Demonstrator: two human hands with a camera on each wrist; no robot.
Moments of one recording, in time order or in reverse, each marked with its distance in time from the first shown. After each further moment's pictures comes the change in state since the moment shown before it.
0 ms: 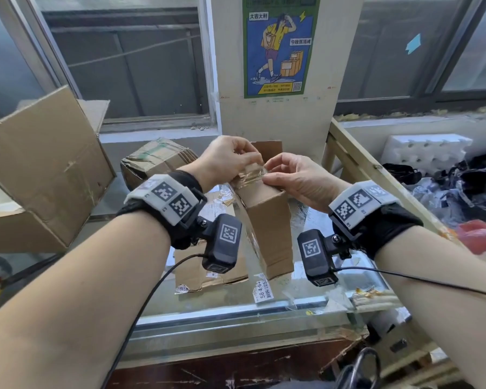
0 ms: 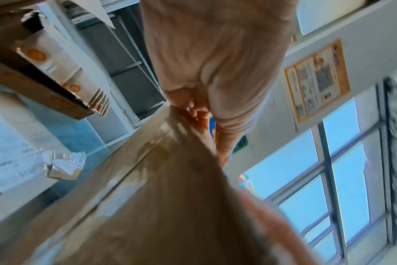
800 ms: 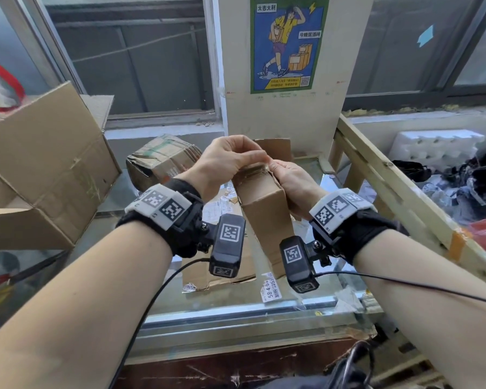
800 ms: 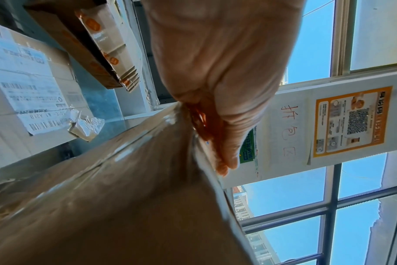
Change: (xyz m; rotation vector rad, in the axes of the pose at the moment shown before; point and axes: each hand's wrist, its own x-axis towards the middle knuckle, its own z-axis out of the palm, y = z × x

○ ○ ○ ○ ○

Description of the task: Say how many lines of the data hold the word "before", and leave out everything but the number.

Response box: 2